There was a study published in Neuron, September 28th which used "mathematical modeling of decision-making" to get a clear insight into the minds affected by OCD. Matilde Vaghi reveals that OCD is a "core feature rather than a consequence of obsessions or result of inaccurate beliefs". The research Vaghi had preformed is apart of a new field of computational psychiatry. The tendency to repeat an action may be due to an impairment on how some individuals view their environment, as well as there being a lack of confidence, despite their being accurate.

Vaghi and Fabrice Luyckx at the University of Cambridge, as well as neuroeconomist and senior author Benedetto De Martino at University of College London conducted an experiment where they selected 24 people with OCD and 25 people without the disorder where they had to play a video game in which they had to move a target around a circle to catch colored dots emitted from the center of the circle. They then had to rate how confident they were in where they moved the bucket to catch the coin. The OCD individuals were consistent in where they placed the bucket, as they would tend to place it were the previous coin had landed.
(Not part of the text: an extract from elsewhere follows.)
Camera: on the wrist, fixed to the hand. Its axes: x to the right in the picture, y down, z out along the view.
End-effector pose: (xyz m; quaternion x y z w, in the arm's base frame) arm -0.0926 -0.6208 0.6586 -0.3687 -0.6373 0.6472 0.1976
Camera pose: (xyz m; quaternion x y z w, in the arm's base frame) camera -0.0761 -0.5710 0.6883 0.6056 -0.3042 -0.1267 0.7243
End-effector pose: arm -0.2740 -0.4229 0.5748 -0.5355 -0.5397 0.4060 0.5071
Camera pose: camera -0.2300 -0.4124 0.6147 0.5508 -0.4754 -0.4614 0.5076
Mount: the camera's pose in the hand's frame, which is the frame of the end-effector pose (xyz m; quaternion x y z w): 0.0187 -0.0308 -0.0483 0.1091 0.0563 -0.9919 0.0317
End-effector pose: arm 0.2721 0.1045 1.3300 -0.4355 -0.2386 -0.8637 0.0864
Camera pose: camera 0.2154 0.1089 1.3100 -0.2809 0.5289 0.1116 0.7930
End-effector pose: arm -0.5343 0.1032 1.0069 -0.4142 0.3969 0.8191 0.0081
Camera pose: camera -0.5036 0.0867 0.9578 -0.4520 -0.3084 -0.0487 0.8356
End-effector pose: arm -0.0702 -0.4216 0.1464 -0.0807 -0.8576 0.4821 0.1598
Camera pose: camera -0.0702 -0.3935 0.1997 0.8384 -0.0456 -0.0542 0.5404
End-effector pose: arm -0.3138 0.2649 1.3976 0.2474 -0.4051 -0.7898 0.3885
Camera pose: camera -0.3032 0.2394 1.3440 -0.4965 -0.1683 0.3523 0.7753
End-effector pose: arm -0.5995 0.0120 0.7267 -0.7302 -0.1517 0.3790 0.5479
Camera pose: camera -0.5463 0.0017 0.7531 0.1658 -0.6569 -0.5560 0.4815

The healthy participants, on the other hand "closely mirrored the predictions of a mathematical model of learning whereas the actions of people with OCD deviated substantially from these predictions."

This experiment revealed that brain calculates confidence independently of action but healthy functioning depends on connecting the two. Nathaniel Daw of Princeton University states, "A number of issues in psychiatry related to compulsion have to do with a disconnect, or imbalance, between [implicit, automatic behaviors, and explicit conscious reasoning]". The study, as a whole, illustrates the potential of computational psychiatry. Furthermore, this can help with the detection and diagnosis of OCD in the future.